Two current cached-data experiments made this concrete:
| Run | GPUs | Micro Batch | Grad Accum | Tokens/Step | Step Time | Throughput | Peak Alloc |
|---|---|---|---|---|---|---|---|
| 6007 cached 0.5B | 8 | 32 | 2 | 1.05M | ~5.23 s | ~200k tok/s | ~29.8GB |
| 1024 cached 0.5B | 5 | 64 | 2 | 1.31M | ~10.3 s | ~126k tok/s | ~58.1GB |
This shows a useful rule: a larger per-step token count does not guarantee better throughput.
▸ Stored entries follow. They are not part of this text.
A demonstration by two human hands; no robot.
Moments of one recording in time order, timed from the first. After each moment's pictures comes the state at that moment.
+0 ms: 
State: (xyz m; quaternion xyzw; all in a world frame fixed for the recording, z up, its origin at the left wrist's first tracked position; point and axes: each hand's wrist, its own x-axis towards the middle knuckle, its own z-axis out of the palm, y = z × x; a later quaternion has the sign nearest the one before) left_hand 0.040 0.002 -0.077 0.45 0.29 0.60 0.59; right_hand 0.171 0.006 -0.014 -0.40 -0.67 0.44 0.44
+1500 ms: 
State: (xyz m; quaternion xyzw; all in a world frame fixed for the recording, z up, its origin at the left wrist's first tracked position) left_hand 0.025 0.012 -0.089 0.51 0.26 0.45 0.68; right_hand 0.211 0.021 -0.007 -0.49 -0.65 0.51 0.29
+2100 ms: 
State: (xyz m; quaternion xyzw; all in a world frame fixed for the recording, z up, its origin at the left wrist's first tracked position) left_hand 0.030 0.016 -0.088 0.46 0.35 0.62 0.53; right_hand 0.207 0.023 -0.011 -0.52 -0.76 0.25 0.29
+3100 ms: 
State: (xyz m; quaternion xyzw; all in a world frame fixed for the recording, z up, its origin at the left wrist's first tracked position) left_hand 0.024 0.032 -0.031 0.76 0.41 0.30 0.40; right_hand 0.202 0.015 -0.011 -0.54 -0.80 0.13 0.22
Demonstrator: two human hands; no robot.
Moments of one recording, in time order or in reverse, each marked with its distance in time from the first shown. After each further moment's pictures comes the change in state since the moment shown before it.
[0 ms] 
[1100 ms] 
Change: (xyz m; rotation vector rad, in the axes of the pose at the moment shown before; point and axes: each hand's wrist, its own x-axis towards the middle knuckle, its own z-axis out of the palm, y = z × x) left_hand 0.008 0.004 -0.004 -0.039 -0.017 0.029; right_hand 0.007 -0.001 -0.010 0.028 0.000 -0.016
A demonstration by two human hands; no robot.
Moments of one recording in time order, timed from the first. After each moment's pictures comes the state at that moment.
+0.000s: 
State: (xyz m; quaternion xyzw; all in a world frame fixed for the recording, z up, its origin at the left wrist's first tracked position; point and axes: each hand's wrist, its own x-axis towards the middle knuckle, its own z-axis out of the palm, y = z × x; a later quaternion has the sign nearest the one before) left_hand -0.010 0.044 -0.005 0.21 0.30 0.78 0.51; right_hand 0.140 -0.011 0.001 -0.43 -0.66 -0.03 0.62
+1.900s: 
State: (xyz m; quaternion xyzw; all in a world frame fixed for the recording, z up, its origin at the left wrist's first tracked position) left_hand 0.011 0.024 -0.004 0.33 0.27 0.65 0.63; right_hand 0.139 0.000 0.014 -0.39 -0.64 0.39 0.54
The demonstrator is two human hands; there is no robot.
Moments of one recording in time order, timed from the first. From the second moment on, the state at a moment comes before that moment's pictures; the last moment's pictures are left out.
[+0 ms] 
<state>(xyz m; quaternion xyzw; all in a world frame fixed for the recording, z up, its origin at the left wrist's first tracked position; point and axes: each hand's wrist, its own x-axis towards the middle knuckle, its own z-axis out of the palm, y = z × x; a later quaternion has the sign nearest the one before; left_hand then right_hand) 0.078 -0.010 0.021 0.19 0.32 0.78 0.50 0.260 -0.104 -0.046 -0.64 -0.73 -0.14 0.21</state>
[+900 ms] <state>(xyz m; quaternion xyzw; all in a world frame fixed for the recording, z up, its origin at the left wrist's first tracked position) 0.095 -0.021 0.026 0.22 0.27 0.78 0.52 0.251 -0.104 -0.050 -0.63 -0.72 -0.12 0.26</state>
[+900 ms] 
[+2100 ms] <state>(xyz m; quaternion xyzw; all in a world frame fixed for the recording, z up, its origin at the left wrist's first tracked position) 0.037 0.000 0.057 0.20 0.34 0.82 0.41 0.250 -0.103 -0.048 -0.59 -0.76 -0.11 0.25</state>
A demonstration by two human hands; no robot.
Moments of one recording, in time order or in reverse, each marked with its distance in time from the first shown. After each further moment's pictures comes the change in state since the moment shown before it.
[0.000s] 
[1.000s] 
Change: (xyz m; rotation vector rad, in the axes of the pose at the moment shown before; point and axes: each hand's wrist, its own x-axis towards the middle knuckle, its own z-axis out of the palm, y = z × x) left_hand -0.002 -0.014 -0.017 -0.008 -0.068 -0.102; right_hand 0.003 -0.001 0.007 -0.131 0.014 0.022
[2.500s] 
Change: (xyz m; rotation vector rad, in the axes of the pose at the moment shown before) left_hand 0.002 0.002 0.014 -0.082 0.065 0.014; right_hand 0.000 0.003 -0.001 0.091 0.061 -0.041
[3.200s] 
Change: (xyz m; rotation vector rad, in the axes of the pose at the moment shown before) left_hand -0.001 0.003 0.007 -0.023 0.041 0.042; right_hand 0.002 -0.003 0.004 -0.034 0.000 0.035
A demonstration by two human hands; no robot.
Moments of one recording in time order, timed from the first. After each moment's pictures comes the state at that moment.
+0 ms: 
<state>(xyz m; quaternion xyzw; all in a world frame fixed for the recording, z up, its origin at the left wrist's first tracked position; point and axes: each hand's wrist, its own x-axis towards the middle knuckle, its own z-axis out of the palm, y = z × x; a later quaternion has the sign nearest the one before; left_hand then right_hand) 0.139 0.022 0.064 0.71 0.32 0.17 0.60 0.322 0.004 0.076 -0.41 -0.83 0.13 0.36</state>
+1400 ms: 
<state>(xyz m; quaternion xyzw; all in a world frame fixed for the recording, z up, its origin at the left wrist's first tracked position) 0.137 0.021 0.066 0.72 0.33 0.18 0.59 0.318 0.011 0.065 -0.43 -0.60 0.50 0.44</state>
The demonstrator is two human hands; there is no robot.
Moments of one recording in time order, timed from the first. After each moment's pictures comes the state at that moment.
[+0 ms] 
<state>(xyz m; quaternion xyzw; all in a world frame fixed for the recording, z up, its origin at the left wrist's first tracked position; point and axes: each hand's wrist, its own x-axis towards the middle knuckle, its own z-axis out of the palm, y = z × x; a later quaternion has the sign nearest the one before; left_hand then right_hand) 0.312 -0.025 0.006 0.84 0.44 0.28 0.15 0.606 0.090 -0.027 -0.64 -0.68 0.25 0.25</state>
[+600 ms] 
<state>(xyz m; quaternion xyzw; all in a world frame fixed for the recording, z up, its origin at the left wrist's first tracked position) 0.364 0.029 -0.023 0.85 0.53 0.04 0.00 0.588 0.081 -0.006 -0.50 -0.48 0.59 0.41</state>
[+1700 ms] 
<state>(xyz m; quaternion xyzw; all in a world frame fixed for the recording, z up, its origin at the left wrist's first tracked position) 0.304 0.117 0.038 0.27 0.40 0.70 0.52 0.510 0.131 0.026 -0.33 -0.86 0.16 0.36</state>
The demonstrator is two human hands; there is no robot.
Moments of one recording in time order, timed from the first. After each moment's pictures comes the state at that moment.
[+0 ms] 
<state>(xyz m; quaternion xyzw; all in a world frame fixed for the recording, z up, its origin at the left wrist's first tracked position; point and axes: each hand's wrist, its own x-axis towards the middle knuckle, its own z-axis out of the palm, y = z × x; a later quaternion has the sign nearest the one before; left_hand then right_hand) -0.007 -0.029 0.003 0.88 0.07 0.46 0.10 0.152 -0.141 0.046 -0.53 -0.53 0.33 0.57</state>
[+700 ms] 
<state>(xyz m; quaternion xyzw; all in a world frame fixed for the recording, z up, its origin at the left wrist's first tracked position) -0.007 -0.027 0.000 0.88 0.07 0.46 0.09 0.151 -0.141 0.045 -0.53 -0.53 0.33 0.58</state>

The 5-GPU mb64-ga2 run processes more tokens per optimizer step, but it is slower overall because it uses fewer GPUs and much more memory per GPU. The 8-GPU mb32-ga2 run is healthier.
Stage 9: Checkpointing Lessons
The training scaffold now supports:
full_rank0
dcp
both
none
full_rank0 is convenient for generation and inspection:
full_rank0/step_00005000/model.pt
dcp means PyTorch Distributed Checkpoint. It is better for distributed resume because it can save sharded model and optimizer states:
dcp/step_00005000/
Because both servers share a NAS path, DCP is practical here. But exact sample-level resume is harder with HF streaming. The current implementation restores model state, optimizer state, RNG state, and step number, but streaming dataset position is not exactly replayed. For large shuffled pretraining streams, this is usually acceptable; for strict reproducibility, the data pipeline needs deterministic token shards and stored offsets.
What I Would Keep As Know-How
Here is the distilled checklist I would keep for future pretraining runs:
- Validate communication before training. Run NCCL probes before debugging model code.
- Start with a tiny model. A 100M model tells you if the distributed system works.
- Do not over-interpret early generation. A model can generate text-looking output long before it knows facts or follows instructions.
- Track tokens, not just steps. Steps mean little without
world_size * micro_batch * grad_accum * seq_len. - Byte-level tokenization is for smoke tests. Real Chinese pretraining needs a serious tokenizer.
- Small model plus enough data beats large model plus starvation. The 0.5B run was more informative than the early 7B run.
- FSDP-only is enough to learn distributed training. But TP/PP become important as model size and context length grow.
- Streaming is convenient, cached tokens are stable. Online streaming is great for exploration; pre-tokenized shards are better for long runs.
- Micro batch and grad accumulation trade memory for throughput. They are not interchangeable even if global batch is the same.
- Checkpoint format matters. Save full-rank checkpoints for quick generation, DCP for serious resume.
Personal Takeaway
This exercise changed how I think about “training a model.” At the start, the milestone was simply: can a 7B model run on the GPUs? Later, the better question became: how many clean tokens did the model actually see, how stable is the input pipeline, how are states sharded, and what exactly does one optimizer step mean?
That shift is the real progress. The experiments moved from “make it run” to “make it measurable.”
The near-term plan is to keep pushing on this LLM training path until the whole loop feels clear: tokenizer, cached data, FSDP, checkpoint resume, eval, generation, batch tuning, and eventually SFT. Once that is solid, the natural next experiment is to move from LLMs to VLMs and repeat the same discipline: start with the smallest working version, make the data path measurable, then scale.